30) No ginásio onde vai acontecer o show em que Bruno quer estrear o documento, a organização fixa só 1 das 20 bilheterias pa­ra vender ingresso de meia-entrada; 31) A fila de estudantes é imensa. Robinildo Meirelles negocia o seu lugar nela por 5 reais; 32) Genofrésio Dias tenta repassar maço de ingressos pela metade do preço. Pena que são falsos; 33) ao passar de carro em frente ao local, Samuel Rippelo ignora a velhinha na faixa de pedestre — está atrasado para chegar ao trabalho; 34) no semáforo logo a­diante, o mendigo Zé Ninguém finge que tem uma perna manca para atiçar a compaixão dos mo­toristas; 35) o empresário Robby Alcofri aciona o vidro elétrico de seu Audi A8 para dizer ao andarilho que não tem nada para oferecer a ele e o manda trabalhar; 36) em casa, Robby Júnior, filho único do empresário, planeja como vai fazer para pegar o carro do pai às escondidas durante a viagem dele a Brasília; 37) ao lado dele, o vestibulando de medicina João Pedro Signólio conversa ao telefone com Eurípedes Furtoso, um funcionário da comissão que organiza o concurso, e consegue um exemplar antecipado das provas; 38)para tanto, ele divide a propina com seu diretor, Neltino Beringelli, que conseguiu o cargo graças à intervenção do deputado José Plenário; 39) dono de uma madeireira em área irregular, Rocleisson Nunes leva a Plenário proposta de mensalão de R$ 5 mil por mês para propor lei que amplie o desmatamento na região; 40) Plenário aceita e alicia colegas da comissão que julgará a constitucionalidade do projeto; 41)em votação apressada, deputados aprovam também a redução do repasse de verba ao programa Bar­­riga Cheia, destinado a famílias carentes.

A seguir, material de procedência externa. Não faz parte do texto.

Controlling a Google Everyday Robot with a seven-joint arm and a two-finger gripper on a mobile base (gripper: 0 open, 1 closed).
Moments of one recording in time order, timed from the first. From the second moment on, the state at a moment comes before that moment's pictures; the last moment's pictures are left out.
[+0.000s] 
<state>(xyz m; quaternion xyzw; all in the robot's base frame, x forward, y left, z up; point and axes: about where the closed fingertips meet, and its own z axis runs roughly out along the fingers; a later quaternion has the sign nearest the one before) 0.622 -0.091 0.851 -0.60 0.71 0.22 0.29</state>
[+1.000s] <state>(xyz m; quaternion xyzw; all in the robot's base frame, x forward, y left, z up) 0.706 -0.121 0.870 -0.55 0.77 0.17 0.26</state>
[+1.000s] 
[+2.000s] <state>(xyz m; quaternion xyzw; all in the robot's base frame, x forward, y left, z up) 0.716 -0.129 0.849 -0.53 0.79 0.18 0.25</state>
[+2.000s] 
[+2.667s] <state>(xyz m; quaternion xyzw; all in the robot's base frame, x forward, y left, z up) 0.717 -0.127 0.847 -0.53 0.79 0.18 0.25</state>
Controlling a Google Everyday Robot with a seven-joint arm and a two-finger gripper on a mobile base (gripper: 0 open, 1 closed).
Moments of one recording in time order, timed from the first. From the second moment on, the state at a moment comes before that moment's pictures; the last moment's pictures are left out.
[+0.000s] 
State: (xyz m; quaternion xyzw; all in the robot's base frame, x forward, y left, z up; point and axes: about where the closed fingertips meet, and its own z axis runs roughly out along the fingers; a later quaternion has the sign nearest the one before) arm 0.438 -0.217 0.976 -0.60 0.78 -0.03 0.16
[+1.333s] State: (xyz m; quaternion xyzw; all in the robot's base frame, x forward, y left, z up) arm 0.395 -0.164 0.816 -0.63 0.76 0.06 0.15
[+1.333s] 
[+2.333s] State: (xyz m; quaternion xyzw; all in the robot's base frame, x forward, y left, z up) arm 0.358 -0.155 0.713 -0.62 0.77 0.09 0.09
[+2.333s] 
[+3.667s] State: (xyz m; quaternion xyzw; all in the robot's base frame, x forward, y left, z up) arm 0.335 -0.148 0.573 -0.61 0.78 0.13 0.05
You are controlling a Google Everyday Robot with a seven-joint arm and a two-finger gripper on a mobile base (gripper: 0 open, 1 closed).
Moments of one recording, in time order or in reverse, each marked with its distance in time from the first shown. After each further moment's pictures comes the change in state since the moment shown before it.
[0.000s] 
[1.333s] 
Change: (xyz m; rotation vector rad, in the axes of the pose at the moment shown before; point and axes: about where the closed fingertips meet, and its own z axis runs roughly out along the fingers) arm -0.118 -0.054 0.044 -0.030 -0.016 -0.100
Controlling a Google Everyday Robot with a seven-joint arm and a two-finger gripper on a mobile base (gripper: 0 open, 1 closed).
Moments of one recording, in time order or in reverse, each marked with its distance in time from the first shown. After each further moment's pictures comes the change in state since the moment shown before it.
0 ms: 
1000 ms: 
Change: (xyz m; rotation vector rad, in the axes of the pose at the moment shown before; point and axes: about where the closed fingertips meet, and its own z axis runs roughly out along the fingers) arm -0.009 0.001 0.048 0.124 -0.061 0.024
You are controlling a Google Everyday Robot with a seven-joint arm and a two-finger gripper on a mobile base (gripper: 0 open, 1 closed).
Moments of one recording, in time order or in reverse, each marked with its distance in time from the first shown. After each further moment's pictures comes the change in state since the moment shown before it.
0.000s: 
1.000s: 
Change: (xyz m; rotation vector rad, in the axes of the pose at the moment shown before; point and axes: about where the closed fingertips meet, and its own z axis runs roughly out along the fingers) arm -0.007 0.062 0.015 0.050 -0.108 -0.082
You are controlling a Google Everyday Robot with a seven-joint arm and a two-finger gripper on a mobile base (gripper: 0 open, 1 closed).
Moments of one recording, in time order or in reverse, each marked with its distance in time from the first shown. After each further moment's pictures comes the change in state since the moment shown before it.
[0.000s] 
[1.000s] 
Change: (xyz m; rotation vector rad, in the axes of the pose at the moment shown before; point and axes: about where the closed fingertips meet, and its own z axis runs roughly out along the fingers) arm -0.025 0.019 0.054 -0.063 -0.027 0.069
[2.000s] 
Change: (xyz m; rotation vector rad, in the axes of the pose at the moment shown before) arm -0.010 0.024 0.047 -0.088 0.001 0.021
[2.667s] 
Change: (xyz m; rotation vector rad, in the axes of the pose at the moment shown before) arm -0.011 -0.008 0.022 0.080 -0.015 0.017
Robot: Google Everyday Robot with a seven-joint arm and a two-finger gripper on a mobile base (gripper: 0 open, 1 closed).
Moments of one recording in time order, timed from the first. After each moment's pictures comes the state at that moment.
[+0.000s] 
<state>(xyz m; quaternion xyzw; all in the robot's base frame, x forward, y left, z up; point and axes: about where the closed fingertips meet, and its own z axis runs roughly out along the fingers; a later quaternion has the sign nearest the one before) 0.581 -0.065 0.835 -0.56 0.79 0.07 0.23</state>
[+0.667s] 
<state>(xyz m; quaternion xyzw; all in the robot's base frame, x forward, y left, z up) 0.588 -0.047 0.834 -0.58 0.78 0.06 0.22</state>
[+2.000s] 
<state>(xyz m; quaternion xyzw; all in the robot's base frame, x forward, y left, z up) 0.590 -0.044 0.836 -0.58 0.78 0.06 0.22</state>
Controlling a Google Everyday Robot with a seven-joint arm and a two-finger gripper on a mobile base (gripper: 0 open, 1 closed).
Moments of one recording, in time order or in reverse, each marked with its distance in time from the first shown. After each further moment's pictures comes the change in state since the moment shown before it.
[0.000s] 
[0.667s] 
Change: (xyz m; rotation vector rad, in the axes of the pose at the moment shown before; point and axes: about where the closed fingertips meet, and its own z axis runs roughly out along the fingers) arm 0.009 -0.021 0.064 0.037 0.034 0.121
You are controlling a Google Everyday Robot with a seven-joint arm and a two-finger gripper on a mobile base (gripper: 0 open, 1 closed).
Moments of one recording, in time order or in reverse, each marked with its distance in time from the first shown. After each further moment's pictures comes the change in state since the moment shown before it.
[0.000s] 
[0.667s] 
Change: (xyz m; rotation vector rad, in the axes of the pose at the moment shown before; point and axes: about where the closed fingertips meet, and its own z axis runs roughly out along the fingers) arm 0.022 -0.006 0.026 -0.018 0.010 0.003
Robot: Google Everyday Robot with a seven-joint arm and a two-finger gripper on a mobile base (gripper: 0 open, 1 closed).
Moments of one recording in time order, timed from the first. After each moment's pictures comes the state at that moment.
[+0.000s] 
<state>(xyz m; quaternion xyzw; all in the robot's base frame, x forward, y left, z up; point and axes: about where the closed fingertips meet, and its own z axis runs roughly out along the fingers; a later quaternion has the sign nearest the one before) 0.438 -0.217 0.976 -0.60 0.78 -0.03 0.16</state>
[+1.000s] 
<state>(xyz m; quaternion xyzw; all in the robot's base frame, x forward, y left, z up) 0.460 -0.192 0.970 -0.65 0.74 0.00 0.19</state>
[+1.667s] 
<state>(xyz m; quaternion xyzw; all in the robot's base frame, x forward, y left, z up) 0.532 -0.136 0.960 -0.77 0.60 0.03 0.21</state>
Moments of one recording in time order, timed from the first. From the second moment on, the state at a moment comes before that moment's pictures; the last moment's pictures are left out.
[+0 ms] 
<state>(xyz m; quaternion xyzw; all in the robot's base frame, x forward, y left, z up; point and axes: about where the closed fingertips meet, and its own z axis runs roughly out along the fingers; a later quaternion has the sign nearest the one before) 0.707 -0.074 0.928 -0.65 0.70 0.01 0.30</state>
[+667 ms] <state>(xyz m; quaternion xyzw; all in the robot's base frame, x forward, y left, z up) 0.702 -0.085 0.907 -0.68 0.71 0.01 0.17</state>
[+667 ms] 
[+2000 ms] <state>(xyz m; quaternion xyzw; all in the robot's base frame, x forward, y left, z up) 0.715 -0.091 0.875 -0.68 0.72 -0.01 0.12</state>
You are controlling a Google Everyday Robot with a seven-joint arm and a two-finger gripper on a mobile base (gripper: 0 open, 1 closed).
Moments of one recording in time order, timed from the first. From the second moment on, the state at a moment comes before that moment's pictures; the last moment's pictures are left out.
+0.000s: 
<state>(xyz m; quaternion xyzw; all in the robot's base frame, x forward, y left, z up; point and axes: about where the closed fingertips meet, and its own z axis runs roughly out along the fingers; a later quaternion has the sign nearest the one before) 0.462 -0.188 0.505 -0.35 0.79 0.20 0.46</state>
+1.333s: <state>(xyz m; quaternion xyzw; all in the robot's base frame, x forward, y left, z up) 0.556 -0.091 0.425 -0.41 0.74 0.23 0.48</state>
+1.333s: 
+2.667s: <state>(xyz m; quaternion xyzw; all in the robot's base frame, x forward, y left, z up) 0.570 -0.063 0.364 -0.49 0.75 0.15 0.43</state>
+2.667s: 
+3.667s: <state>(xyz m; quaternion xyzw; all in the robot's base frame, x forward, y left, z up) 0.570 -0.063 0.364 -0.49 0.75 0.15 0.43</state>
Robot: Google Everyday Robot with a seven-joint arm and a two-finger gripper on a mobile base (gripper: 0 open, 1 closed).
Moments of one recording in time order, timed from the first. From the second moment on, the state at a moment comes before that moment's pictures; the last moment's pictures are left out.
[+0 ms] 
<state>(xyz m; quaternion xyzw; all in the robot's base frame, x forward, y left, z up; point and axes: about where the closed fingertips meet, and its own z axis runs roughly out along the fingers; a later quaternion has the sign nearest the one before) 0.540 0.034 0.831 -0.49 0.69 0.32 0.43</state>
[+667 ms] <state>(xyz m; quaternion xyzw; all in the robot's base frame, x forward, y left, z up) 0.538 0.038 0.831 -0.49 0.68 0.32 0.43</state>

42) Sem o dinheiro desviado do Programa Barriga Cheia e sem vaga no SUS, Maria da Silva assiste à morte do filho Romarino da Silva, vítima de desnutrição.

(Texto de Elder Dias – Os fatos narrados são reais e, infelizmente, corriqueiros. Qualquer semelhança de nomes de personagens com nomes de pessoas é uma triste coincidência. Ou não. Artigo publicado originalmente em 2005, após o mensalão. Hoje, onze anos depois, o artigo não precisou de nenhuma atualização).